* Exercise prompt
Could you restate all of the entries, word for word?

Segment Start: Dataset

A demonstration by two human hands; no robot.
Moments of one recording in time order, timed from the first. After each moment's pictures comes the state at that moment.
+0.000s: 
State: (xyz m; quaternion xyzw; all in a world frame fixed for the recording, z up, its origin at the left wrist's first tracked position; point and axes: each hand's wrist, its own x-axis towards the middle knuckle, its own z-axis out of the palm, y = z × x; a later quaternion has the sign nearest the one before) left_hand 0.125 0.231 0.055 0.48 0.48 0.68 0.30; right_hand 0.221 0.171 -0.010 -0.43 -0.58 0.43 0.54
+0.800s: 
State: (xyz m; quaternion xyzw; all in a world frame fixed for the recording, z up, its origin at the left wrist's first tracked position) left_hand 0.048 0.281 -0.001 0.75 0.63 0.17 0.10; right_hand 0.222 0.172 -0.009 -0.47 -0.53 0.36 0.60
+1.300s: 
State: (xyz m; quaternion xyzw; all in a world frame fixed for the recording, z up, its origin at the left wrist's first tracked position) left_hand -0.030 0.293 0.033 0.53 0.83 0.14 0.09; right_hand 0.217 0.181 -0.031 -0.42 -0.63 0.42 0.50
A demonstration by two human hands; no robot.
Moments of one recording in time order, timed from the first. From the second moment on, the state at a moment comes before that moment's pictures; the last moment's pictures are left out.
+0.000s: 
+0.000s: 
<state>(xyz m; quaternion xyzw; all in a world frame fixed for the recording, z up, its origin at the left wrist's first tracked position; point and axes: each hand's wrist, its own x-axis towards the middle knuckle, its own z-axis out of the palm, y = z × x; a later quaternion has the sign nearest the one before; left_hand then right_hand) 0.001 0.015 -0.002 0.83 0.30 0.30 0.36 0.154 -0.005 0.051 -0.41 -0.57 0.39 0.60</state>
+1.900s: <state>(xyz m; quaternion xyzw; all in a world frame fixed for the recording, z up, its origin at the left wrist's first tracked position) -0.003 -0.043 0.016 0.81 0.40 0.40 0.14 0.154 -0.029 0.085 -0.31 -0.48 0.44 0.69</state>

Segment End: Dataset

* Worked solution
A demonstration by two human hands; no robot.
Moments of one recording in time order, timed from the first. After each moment's pictures comes the state at that moment.
+0.000s: 
State: (xyz m; quaternion xyzw; all in a world frame fixed for the recording, z up, its origin at the left wrist's first tracked position; point and axes: each hand's wrist, its own x-axis towards the middle knuckle, its own z-axis out of the palm, y = z × x; a later quaternion has the sign nearest the one before) left_hand 0.125 0.231 0.055 0.48 0.48 0.68 0.30; right_hand 0.221 0.171 -0.010 -0.43 -0.58 0.43 0.54
+0.800s: 
State: (xyz m; quaternion xyzw; all in a world frame fixed for the recording, z up, its origin at the left wrist's first tracked position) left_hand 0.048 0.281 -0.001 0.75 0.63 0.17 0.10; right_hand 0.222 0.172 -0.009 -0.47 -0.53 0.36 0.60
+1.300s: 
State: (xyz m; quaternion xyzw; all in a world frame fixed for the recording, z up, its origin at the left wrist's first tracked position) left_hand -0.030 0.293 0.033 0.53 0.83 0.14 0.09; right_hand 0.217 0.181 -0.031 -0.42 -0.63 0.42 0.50
A demonstration by two human hands; no robot.
Moments of one recording in time order, timed from the first. From the second moment on, the state at a moment comes before that moment's pictures; the last moment's pictures are left out.
+0.000s: 
+0.000s: 
<state>(xyz m; quaternion xyzw; all in a world frame fixed for the recording, z up, its origin at the left wrist's first tracked position; point and axes: each hand's wrist, its own x-axis towards the middle knuckle, its own z-axis out of the palm, y = z × x; a later quaternion has the sign nearest the one before; left_hand then right_hand) 0.001 0.015 -0.002 0.83 0.30 0.30 0.36 0.154 -0.005 0.051 -0.41 -0.57 0.39 0.60</state>
+1.900s: <state>(xyz m; quaternion xyzw; all in a world frame fixed for the recording, z up, its origin at the left wrist's first tracked position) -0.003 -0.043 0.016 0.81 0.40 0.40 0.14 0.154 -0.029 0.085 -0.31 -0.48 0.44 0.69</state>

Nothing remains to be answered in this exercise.